[Stored items]
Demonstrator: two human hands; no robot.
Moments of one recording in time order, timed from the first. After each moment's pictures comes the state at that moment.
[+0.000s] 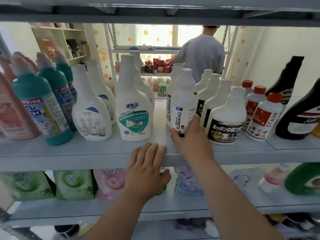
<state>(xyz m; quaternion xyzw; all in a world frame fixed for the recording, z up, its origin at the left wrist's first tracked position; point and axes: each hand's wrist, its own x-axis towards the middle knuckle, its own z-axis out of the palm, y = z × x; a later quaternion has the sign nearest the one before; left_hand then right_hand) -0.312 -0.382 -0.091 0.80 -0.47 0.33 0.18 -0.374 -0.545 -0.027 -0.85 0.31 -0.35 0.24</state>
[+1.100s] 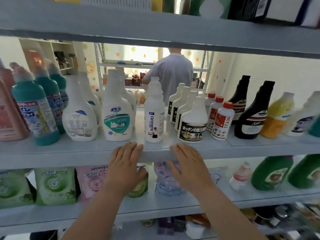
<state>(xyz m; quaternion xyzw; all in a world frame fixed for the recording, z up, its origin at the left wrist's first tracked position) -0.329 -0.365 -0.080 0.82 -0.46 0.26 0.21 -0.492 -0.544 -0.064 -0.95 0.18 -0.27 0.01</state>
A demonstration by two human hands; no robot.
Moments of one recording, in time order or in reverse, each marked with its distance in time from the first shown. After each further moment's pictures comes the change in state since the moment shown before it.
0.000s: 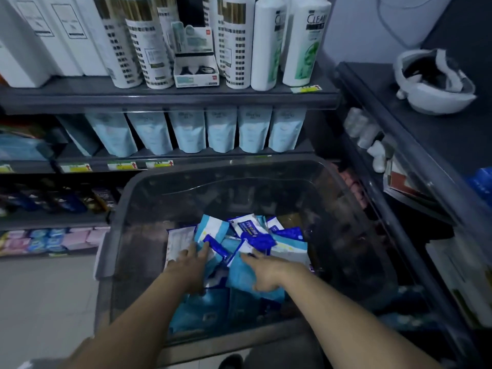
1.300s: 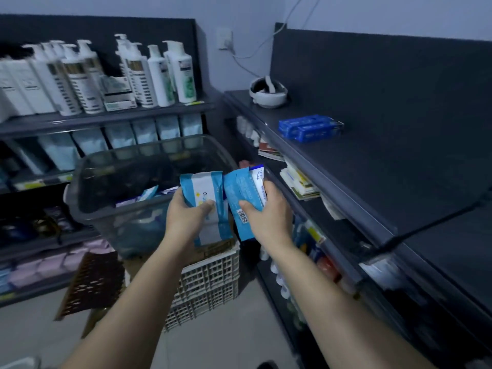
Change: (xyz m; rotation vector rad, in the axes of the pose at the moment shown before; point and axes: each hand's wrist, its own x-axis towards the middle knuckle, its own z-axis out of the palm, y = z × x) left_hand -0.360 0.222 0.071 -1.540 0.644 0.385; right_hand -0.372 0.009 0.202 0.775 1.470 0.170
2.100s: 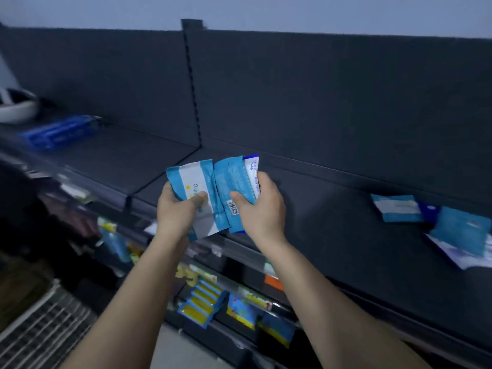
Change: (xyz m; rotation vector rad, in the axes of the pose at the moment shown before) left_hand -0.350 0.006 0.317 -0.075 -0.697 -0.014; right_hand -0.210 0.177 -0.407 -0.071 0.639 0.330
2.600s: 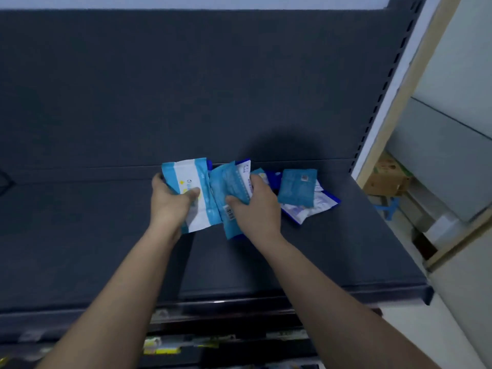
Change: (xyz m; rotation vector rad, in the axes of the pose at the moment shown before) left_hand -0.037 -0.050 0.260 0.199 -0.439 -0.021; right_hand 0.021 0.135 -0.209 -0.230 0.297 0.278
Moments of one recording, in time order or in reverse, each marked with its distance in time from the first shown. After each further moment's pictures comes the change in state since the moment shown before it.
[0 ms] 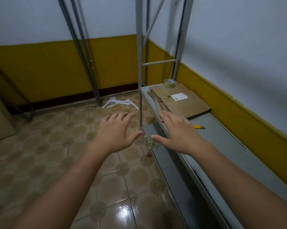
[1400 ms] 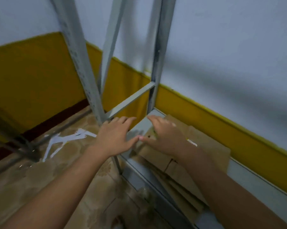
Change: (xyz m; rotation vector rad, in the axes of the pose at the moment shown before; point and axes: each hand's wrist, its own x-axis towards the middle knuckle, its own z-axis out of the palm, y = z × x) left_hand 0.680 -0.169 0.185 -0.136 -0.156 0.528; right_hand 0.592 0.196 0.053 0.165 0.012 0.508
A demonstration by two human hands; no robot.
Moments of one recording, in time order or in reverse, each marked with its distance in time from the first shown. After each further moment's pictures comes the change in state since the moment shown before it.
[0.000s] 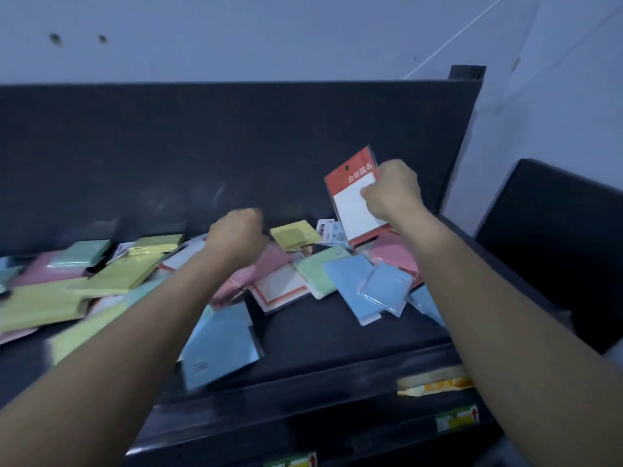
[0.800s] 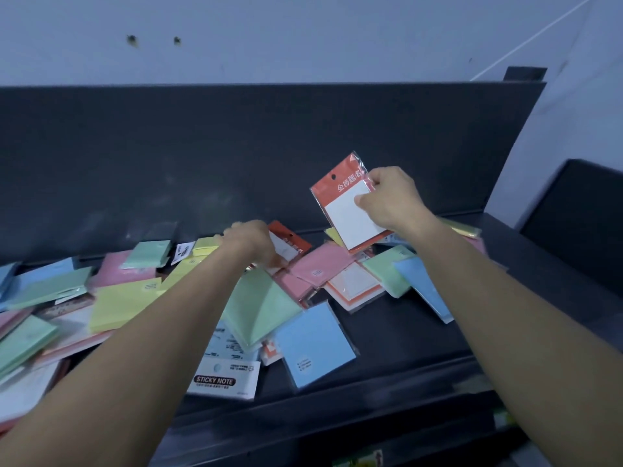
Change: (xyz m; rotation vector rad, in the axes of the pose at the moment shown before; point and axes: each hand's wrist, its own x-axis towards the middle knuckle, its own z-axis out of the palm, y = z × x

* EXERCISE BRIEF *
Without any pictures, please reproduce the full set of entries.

* RESULT OF THE EXERCISE *
Demonstrator: two human hands; no robot.
Moments of one recording in time order, timed from the first. After each moment's pictures comes the state at that moment.
[+0.000s] 
<state>(xyz m; quaternion xyzw; all in a world frame fixed for the recording, z up, its origin at the left wrist's first tracked position; point and axes: each hand's wrist, its own x-axis towards the middle knuckle, its own z-axis out of the palm, y = z × x; a later quaternion has the sign nearest the one before; left_hand then right_hand) -0.312 -0.382 -0.091 0.80 -0.47 0.33 0.18 -0.374 -0.545 -0.027 -0.85 0.31 -0.35 0.24</state>
[+1.100s] 
<state>(xyz m; quaternion xyzw; all in a world frame fixed for the recording, z up, its origin at the left wrist's first tracked position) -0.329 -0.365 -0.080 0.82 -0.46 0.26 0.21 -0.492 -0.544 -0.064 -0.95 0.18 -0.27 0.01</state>
A demonstration by two human hands; no robot.
Moments of one recording, in time order or in reverse, each marked with its distance in time from the first shown. After each further moment's pictures comes the change in state since the moment shown before it.
0.000s: 
1.300s: 
Change: (xyz m; rotation vector rad, in the axes of the pose at the moment shown before; point and axes: each hand's wrist, its own x-axis towards the middle knuckle, its own z-axis out of the palm, y = z × x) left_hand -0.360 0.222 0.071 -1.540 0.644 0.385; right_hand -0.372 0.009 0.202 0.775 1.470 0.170
2.100s: 
Change: (xyz m; rotation vector rad, in the axes of the pose at the moment shown before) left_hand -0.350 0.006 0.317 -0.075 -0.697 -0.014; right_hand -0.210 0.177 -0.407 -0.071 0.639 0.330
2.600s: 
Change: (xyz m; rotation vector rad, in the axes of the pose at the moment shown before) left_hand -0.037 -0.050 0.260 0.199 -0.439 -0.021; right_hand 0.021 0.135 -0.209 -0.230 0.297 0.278
Moments of one recording, in time order or in reverse, each marked with its distance in time from the first shown. After each further moment's pictures comes the change in state since the moment shown before it.
[0 ms] 
[1400 ms] 
Change: (xyz m; rotation vector rad, in the axes of the pose at the moment shown before; point and axes: each hand's wrist, its own x-axis towards the middle knuckle, its own z-axis out of the palm, y = z × x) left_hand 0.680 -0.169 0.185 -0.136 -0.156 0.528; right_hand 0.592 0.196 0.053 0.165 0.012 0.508
A demonstration by two human hands; no robot.
Moments of one recording, in time order or in reverse, each marked with its distance in time from the first shown. After each further moment's pictures comes the change in state since the moment shown before it.
[0.000s] 
[0.800s] 
Change: (xyz m; rotation vector rad, in the axes of the pose at the moment shown before; point and axes: each hand's wrist, its own x-axis towards the middle knuckle, its own z-axis out of the palm, y = z × x

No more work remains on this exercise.